杜萱娘挺一挺酸疼的腰,对众人安抚地笑道:“这媒婆回去在韩家面前肯定是没好话的,但是你们也不必担心。今日这一出我是故意的。我虽不知梓农是如何给韩家说韵儿的婚事的,但是韩家肯定是清楚我们家想在年前办喜事的意思,却故意找个媒婆来说将日子定在元宵节后,这是韩家那位夫人想给我们家韵儿立规矩呢,我们家当然不能一开始便将这位婆婆给惯坏了。”
众人恍然大悟,纷纷说道,“夫人,你这样做是极妥的,若我们在这婚期上先让了步,倒让韩家人觉得我们家好欺负。大不了将日子往后推。看到时候谁更着急。”
香草却迟疑地说道:“韩家会不会因此悔婚啊。”
季琳儿却用帕子掩着嘴唇说道:“他们家舍得?若不是这亲事是早就定下的。我们家韵儿哪里还轮得到韩家?不说别的,光我们韵儿的嫁妆便可以让韩家一家子五代内什么都不用做,却不愁吃喝。”
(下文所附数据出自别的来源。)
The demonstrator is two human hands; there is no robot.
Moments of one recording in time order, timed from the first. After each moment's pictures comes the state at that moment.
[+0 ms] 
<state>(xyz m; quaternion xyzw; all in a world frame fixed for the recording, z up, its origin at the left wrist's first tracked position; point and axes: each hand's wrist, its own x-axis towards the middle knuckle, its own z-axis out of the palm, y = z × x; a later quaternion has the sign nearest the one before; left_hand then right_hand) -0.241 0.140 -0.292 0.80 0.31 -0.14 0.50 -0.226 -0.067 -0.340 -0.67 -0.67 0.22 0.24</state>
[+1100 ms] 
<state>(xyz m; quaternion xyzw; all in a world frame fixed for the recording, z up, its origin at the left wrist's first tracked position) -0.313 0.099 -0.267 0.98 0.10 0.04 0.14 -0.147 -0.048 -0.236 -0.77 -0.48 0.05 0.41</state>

众人更是大惊。都听说杜家这几个女儿嫁妆丰厚,却没想到竟然丰厚到一家子五代人不愁吃喝,那得多少银子来堆?
“别听琳儿瞎说,韩家眼里也不是只看得见银子的人家,我们也只想韵儿能一辈子与夫君和谐顺遂到老。嗯,我想着韩家若还想结这门亲,十二月二十二便是韵儿的好日子了,到时各位长辈可要来给韵儿添妆哦!”
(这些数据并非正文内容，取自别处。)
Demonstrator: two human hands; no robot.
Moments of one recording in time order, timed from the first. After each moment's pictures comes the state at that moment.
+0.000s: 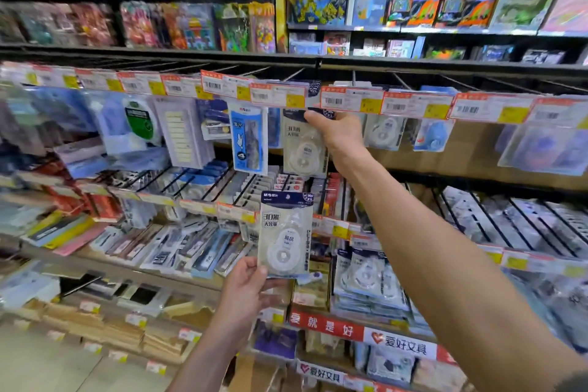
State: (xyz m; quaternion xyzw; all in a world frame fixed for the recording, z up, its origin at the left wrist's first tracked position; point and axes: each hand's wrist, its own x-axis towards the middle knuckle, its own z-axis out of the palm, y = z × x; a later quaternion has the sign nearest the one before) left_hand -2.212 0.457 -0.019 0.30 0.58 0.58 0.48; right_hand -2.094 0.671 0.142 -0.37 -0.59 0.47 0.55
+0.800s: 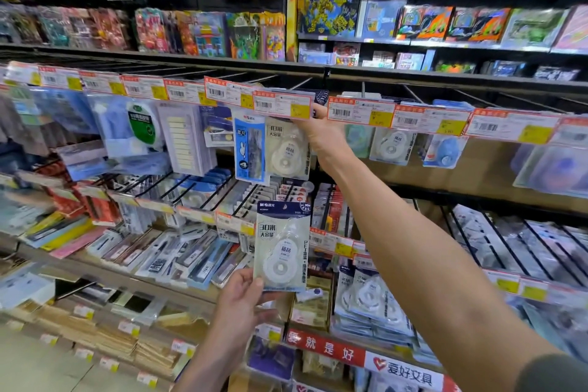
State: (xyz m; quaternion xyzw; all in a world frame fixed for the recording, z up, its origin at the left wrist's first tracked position) left_hand -2.211 0.464 -0.020 0.26 0.58 0.60 0.48; right_hand -2.130 0.694 0.148 -0.30 -0.63 0.50 0.52
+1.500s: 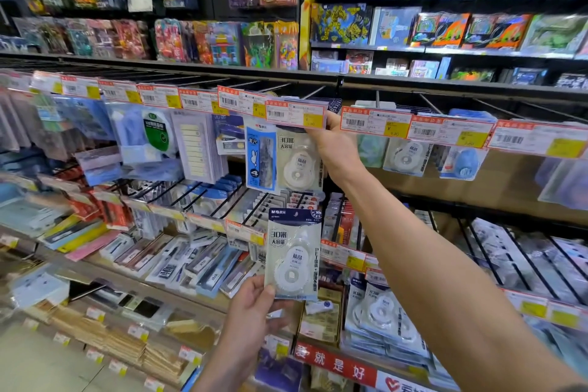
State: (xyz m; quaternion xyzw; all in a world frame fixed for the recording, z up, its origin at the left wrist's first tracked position) left_hand -2.211 0.480 -0.030 0.26 0.58 0.62 0.47; right_hand -2.138 0.701 0.141 -0.31 -0.65 0.45 0.52
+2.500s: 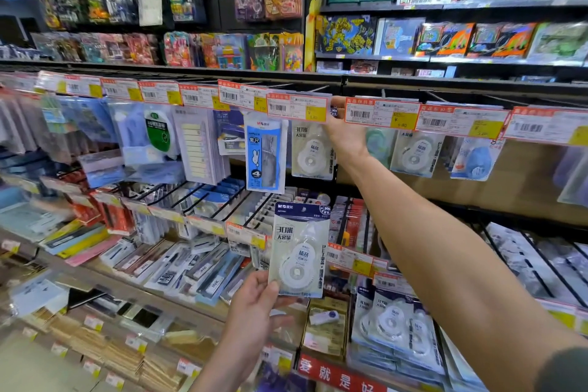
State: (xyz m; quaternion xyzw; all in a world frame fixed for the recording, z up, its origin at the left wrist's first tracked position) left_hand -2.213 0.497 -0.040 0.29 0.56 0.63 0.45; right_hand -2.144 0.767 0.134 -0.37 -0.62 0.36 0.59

“那是自然,韵儿几姐妹都是我们看着长大的,她们的添妆礼我们一个都不能拉下。只是到时小姐们可别嫌我们拿不出好东西来。”陈掌柜娘子与赵家沾点亲,知道赵韵儿有了个好去处,自然是高兴的。
话说那媒婆回到长安后,果然在韩夫人面前一番气愤说辞,将个杜家说得是天下第一不知礼数,非要在腊月里嫁女,还说杜家人根本就看不上那聘礼。
这个韩夫人表面上一笑置之,实际上心里老大的不爽,想着从前她给韩子铮相了那么多的名门小姐,他都一口回绝了,一门心思认定了杜家那个乡下丫头,如今还没进门两家人便开始较上劲了,将来那日子还能过?
更可气的是儿子明确提出将来她与儿媳一个主外一个主内,意思说家里大笔的银钱都得媳妇掌管着,韩夫人虽生气,但也无可奈何,毕竟那古玩楼是儿子在赵家舅兄的帮忙下才开成的,如今家里的开支都靠这古玩楼赚钱,儿子又一直想从古玩楼抽身回家攻读,好早日考取功名,恢复韩家昔日的荣耀。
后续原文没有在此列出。